Et, de sa voix déplorablement fausse, Fandor acheva l’air alors à la mode. Que s’était-il passé ?
En prêtant l’oreille, Fandor venait tout simplement d’entendre dans le lointain un bruit d’orchestre, des chants, des chœurs.
Et il n’en avait pas fallu plus au subtil journaliste pour deviner quelle était sa prison.
— Miséricorde, jura Fandor, partagé entre le rire et les larmes, je suis foutu, mais je suis foutu d’une façon originale. Je parierai mille francs contre un demi-centime que je suis enfermé dans la grande boule qui surplombe la façade d’un music-hall, des Folies-Bergère. La musique que j’entends, c’est la musique qui vient de la scène et les lueurs qui illuminent ma prison, sont le reflet de l’éclairage violent sur la façade.
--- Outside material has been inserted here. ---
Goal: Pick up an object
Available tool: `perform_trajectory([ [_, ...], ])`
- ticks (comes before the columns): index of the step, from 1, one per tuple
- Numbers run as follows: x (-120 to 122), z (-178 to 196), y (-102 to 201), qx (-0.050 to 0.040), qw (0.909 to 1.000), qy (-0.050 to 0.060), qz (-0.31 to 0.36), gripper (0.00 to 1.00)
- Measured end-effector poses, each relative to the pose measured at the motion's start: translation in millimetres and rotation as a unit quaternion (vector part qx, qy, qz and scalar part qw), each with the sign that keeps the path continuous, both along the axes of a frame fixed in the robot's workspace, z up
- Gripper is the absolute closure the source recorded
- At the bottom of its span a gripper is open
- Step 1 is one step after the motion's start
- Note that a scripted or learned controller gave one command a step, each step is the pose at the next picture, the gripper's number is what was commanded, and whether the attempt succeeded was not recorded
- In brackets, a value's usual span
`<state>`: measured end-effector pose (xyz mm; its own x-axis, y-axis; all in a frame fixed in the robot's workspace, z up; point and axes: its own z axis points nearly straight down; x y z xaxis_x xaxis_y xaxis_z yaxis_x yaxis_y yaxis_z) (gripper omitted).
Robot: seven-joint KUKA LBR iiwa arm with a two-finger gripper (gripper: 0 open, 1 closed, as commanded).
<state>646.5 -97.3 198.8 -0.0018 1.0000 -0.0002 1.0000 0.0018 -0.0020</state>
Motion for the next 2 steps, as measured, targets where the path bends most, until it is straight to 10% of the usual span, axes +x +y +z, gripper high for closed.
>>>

Oui, c’était bien dans la boule qui couronne la façade des Folies-Bergère qu’il était prisonnier, c’était bien en cette introuvable cachette que Fantômas avait dû le jeter.
— Çà, c’est pas ordinaire, finit-il par se dire à lui-même.
Et il rageait d’autant plus qu’en y réfléchissant le malheureux songeait qu’il se trouvait à quelques mètres de son propre domicile.